US Border Patrol agents apprehended more than 337,000 people in 2015 for alleged immigration violations, down 30 percent from the more than 486,000 arrests the year before, according to data released Dec. 22 by the Department of Homeland Security.
At the same time, US Immigration and Customs Enforcement deported more than 235,000 people in 2015, the department said, down from over 315,000 in 2014 and more than 409,000 in 2012.
Since President Barack Obama took office in January 2009, the US government has deported more than 2.5 million people.
While arrests in and deportations from the United States are down, that is not due to a kinder, gentler enforcement regime, but because there are fewer undocumented immigrants making it near, much less across, the US border with Mexico.
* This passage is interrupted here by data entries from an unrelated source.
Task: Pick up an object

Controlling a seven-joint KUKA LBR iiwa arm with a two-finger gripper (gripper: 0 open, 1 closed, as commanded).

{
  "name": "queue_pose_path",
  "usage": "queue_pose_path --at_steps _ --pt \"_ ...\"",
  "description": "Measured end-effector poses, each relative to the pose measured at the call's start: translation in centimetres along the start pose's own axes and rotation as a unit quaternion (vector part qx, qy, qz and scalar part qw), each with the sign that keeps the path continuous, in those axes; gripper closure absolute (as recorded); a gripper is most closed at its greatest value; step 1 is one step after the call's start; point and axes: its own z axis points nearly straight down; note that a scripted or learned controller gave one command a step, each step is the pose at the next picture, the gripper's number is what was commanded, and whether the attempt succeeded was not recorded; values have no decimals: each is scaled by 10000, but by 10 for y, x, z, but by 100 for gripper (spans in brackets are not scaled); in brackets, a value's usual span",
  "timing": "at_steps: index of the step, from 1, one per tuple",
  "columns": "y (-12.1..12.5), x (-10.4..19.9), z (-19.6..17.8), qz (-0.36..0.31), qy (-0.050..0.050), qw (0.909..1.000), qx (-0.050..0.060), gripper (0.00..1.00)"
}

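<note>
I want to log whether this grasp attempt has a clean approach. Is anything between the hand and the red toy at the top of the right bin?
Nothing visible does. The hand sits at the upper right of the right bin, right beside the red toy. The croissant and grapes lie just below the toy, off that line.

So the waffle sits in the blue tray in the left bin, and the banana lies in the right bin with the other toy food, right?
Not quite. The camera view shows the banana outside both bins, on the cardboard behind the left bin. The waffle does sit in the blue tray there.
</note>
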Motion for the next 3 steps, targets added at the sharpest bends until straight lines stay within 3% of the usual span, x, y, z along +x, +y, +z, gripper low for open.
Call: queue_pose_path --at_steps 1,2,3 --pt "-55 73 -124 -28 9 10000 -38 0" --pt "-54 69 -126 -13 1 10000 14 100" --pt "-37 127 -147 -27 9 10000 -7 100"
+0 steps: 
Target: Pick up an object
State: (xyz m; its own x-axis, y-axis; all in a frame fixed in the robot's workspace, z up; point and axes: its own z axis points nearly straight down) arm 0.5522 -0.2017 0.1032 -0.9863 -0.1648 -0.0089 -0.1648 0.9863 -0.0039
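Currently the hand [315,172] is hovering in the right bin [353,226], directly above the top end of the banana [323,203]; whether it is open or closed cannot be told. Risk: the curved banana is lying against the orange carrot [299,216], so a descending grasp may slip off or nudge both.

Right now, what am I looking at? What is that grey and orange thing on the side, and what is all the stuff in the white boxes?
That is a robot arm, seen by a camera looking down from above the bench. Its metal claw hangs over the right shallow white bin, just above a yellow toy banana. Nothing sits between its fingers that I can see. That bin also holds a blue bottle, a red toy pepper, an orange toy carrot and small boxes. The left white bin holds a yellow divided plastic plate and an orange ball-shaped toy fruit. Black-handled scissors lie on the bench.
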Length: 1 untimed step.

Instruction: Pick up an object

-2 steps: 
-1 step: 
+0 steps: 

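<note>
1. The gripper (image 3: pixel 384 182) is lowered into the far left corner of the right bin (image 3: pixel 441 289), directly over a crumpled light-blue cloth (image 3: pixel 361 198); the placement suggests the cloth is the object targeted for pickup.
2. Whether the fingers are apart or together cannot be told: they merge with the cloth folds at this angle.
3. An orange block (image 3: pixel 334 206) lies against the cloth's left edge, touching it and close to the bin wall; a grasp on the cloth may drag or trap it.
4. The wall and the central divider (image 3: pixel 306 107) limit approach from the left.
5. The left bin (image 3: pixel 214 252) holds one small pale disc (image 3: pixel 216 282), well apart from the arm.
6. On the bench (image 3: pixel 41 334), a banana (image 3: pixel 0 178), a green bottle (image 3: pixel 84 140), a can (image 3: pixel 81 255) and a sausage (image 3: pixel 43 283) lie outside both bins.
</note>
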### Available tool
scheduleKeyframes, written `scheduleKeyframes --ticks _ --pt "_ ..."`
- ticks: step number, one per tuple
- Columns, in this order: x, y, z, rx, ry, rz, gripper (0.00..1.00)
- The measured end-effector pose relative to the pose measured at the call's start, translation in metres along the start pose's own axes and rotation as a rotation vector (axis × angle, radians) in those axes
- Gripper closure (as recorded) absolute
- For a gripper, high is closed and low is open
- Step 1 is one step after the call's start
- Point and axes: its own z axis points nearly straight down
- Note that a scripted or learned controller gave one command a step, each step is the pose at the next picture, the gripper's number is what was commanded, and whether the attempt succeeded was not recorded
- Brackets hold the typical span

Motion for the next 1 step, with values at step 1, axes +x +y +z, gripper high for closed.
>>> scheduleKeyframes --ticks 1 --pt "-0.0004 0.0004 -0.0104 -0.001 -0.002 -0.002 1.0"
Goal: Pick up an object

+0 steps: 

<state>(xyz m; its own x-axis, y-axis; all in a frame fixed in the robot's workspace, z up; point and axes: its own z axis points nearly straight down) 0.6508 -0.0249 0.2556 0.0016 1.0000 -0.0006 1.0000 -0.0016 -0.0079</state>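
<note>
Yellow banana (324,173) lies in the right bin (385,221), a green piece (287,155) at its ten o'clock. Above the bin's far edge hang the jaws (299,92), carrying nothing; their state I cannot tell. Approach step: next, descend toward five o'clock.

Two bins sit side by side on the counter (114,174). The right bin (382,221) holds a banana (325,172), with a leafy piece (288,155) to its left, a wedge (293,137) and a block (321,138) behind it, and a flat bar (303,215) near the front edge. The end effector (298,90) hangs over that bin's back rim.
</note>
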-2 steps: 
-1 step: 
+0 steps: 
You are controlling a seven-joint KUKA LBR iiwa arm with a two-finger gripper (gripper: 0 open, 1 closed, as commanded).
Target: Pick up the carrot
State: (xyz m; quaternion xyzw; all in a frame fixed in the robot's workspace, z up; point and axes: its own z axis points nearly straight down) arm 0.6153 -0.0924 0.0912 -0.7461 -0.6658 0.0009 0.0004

U.S. deportations of immigrants 2001-2013 @pewresearch #GOPDebate https://t.co/O2RqbgMaMc pic.twitter.com/QMF0kSSBq7 – Monica Anderson (@MonicaRAnders) December 16, 2015
From late 2013 to late 2014, tens of thousands of migrants and refugees from Central America fleeing poverty and violence in their home countries sought asylum in the United States, including roughly 50,000 unaccompanied children. In response to what President Obama called an “urgent humanitarian situation,” his administration, notably, did not start liberally granting asylum. According to the US Department of Justice, of the 3,669 people from Honduras who sought asylum in 2014, just 151 actually received it; more than 4,250 Guatemalans applied and just 175 had their asylum requests granted; and of the nearly 6,000 people from El Salvador who applied, all but 184 were sent packing, assuming they had any possessions left to pack.
By October 2015, at least 83 of those deported asylum-seekers had been murdered after being sent back to the countries they had fled, according to a study of local media reports. Maybe, it turns out, they had been telling the truth.
Rather than extend the humanity it prides itself on when admonishing others, the US responded to America’s very own refugee crisis by building family detention centers – later ruled illegal – and offering Mexico more than US $120 million to step up enforcement along its own southern border.
That money, with US promises of more to come, has had a major impact. A September 2015 report from the Migration Policy Institute in Washington, DC, found that in terms of asylum-seekers and other migrants, “Mexico’s apprehensions were projected to increase by about 70 percent” by the end of 2015, a pattern that “also holds true for minors.” By October, the New York Times found that Mexico had arrested more than 92,000 Central Americans, compared to less than 71,000 in the United States, “a sharp departure from the past few years.”
In short, the US addressed what its own president declared a humanitarian crisis in 2014 by, in 2015, stepping up payments to its southern neighbor with the intent of stopping poor and scared people seeking asylum and a better life – including children whose parents were so desperate they sent them off to find hope in the US on their own – from getting so far as the jails that the US built to house asylum-seekers. Keep people from crossing the US border and you keep them from claiming asylum in the first place, while keeping their desperate faces off the evening news.
Thanks to Mexico, and the generosity of the US government when it comes to funding Latin America’s most abusive security forces, the cruelty of closed borders is out of sight and out of mind, at least when it comes to most US news consumers, and the many migrants denied the chance to the wealthiest nation in the world’s much vaunted humanitarianism up close. Now that most are not even making it to the US for the chance to be deported, who knows how many more have died after being deported from somewhere else with the help of US tax dollars. One thing is for sure, based on the US government’s end-of-year statistics: No one in Washington is bothering to count.